■ **RECORDED DATA**
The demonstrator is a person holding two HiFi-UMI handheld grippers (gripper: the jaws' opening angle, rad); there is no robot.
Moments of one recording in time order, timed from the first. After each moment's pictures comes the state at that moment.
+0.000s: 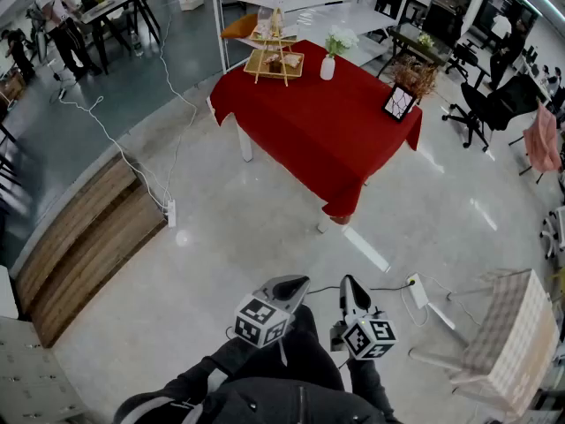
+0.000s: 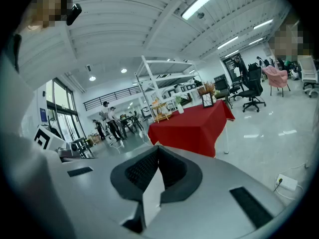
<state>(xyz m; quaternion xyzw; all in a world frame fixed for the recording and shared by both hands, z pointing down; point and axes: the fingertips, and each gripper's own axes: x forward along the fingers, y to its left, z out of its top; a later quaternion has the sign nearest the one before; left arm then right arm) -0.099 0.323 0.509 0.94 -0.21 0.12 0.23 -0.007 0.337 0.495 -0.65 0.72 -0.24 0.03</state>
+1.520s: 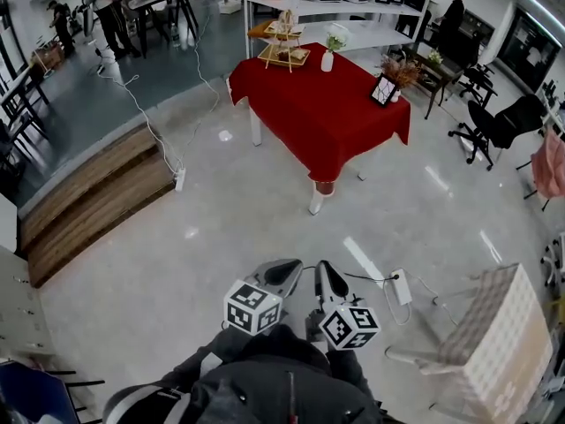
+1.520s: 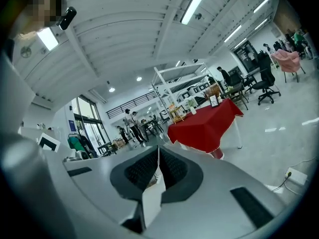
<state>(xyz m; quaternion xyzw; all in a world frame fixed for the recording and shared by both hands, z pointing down) -0.013 0.546 0.482 0.92 -0.32 0.07 0.20 0.038 0.551 0.465 -0.56 0.79 -0.23 0.08</state>
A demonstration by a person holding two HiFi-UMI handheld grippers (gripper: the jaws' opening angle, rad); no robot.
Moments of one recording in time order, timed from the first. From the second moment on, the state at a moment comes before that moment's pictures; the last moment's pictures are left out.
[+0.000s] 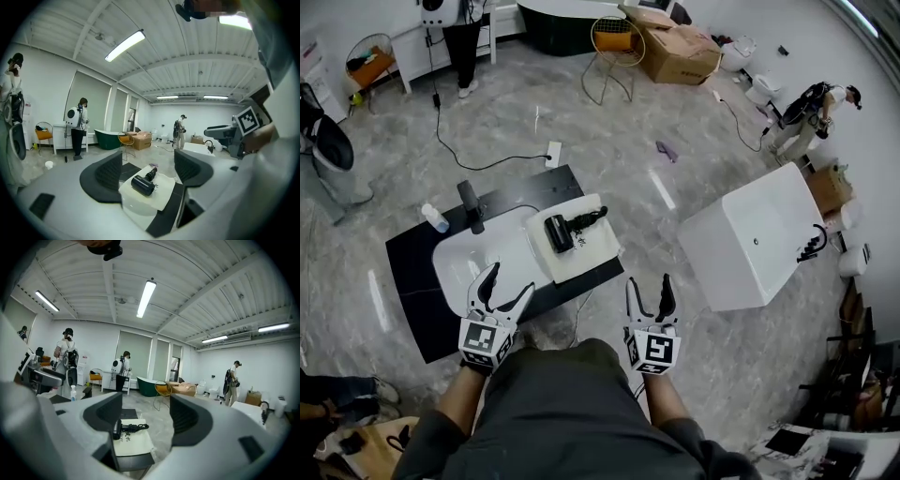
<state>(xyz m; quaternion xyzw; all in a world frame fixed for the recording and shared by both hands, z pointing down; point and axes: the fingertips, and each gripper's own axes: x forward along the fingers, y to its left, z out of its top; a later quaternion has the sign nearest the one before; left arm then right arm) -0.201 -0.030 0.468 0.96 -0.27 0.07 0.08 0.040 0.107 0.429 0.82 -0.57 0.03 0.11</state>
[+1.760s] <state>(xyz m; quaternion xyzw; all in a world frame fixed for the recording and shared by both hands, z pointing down) -0.200 -0.054 0.506 0.85 -0.50 0.13 0.12 0.063 -0.127 0.691 0.29 -0.79 -0.06 0.54</state>
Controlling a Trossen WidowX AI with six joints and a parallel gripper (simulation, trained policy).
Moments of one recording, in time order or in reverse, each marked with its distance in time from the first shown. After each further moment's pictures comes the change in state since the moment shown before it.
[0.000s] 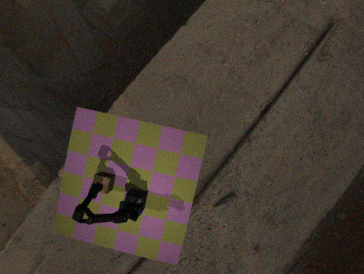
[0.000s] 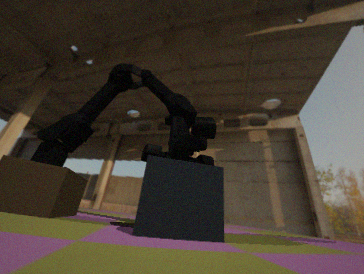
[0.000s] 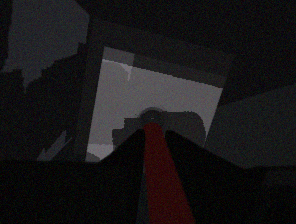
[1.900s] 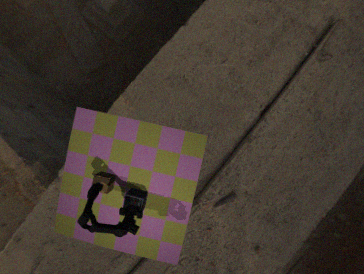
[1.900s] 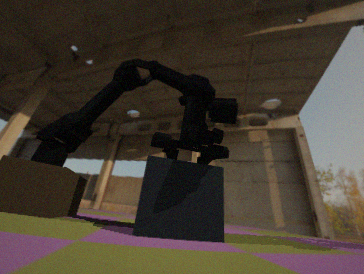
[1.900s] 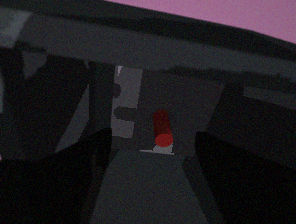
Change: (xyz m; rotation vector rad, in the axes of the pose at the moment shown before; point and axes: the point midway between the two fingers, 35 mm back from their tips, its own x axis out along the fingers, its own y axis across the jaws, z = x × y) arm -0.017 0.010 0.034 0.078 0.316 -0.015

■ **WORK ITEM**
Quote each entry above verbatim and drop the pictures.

■ **SOLUTION BELOW**
The demonstrator is a person holding two HiFi-UMI handheld grippers (gripper: the jaws' opening angle, rad); there is no robot.
Moments of one recording in time order, timed from the first. After each moment's pictures comes the state at that moment.
+0.000s: 
+0.000s: 
<state>(xyz m; quaternion xyzw; all in a world frame fixed for the recording and shared by both hands, z pointing down; point and axes: the fingertips, and each gripper's own axes: x forward along the fingers, y to its left, z out of its top; a later quaternion has the sign nearest the one before; left arm then right arm) -0.099 0.323 0.509 0.94 -0.21 0.12 0.23 -0.007 0.337 0.495 -0.65 0.72 -0.24 0.03</state>
+1.520s: 
+1.520s: 
<state>(xyz m; quaternion xyzw; all in a world frame fixed for the recording and shared by both hands, z pointing down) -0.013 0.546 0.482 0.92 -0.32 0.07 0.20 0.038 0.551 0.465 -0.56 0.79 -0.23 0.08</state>
A demonstration by a person holding two HiFi-UMI handheld grippers (gripper: the jaws' opening angle, rad); no robot.
Moments of one recording in time order, timed from the first. From the second moment on, the state at a moment comes before that moment's pictures; the last moment's pictures are left out.
[+0.000s] 
<state>(xyz m; quaternion xyzw; all in a world frame fixed for the recording and shared by both hands, z pointing down; point and axes: the fingertips, and each gripper's own axes: x forward along the fingers, y to its left, z out of its top; a later quaternion has the sign nearest the one before; left arm then right arm) -0.201 -0.030 0.468 0.96 -0.27 0.07 0.08 0.040 0.107 0.429 0.82 -0.57 0.03 0.11</state>
[+1.760s] <state>(xyz m; quaternion xyzw; all in a world frame fixed for the recording and shared by both hands, z pointing down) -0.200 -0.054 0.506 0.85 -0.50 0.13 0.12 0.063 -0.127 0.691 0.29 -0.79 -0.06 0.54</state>
Controlling a Trossen WidowX AI with six joints and a parallel gripper (simulation, trained policy).
Moments of one recording, in time order or in reverse, each marked with its distance in time from the first shown. After each further moment's pictures comes the change in state since the moment shown before it.
[0.000s] 
[0.000s] 
[0.000s] 
[1.900s] 
[1.900s] 
[1.900s] 
Change: (xyz m; rotation vector rad, in the axes of the pose at the moment shown before; point and axes: the point midway between the two fingers, 35 mm back from their tips, its own x axis out along the fingers, its own y axis across the jaws, z = x × y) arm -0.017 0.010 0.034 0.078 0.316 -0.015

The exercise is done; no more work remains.